[Data excerpt Boundary: Start]

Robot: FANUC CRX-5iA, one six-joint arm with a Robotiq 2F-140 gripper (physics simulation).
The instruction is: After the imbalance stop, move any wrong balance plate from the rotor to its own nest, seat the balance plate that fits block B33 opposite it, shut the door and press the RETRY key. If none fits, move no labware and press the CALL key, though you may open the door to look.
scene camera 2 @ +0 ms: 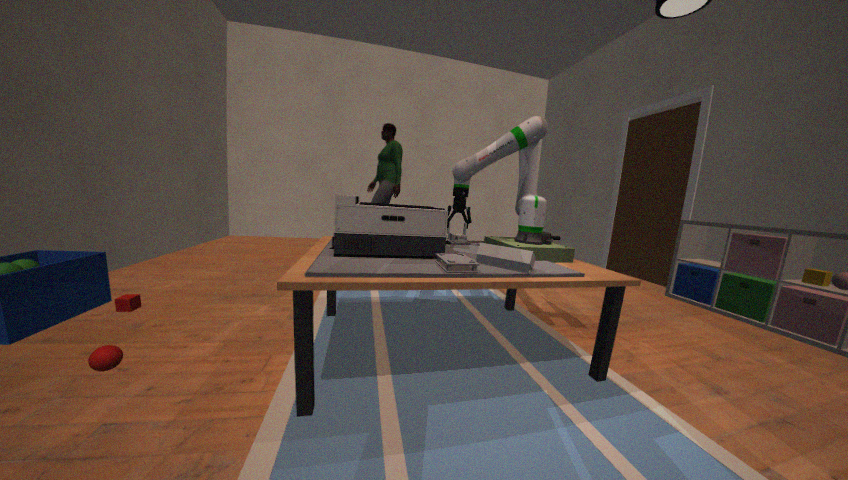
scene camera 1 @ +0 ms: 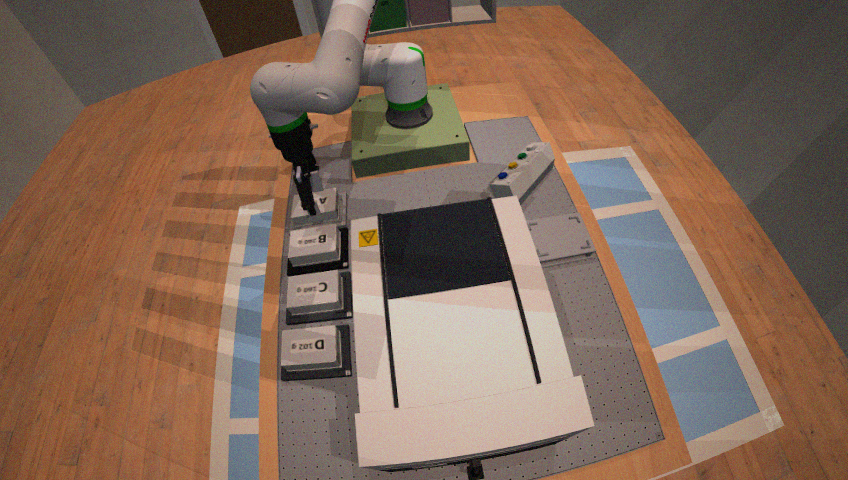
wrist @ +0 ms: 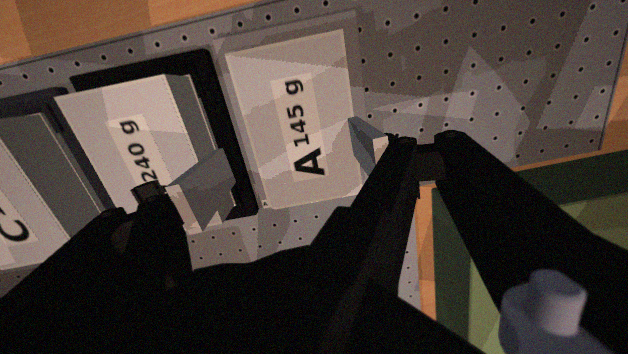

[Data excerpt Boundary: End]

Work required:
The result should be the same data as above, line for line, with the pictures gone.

Response:
Robot: FANUC CRX-5iA, one six-joint arm with a Robotiq 2F-140 gripper (physics simulation).
The instruction is: After the imbalance stop, move any wrong balance plate from the rotor to its own nest, seat the balance plate that fits block B33 opposite it, shut the door and press the RETRY key. If none fits, move no labware and press the CALL key, though you may open the door to look.
scene camera 2 @ +0 ms: 
scene camera 1 @ +0 ms: 
wrist @ +0 ms: 

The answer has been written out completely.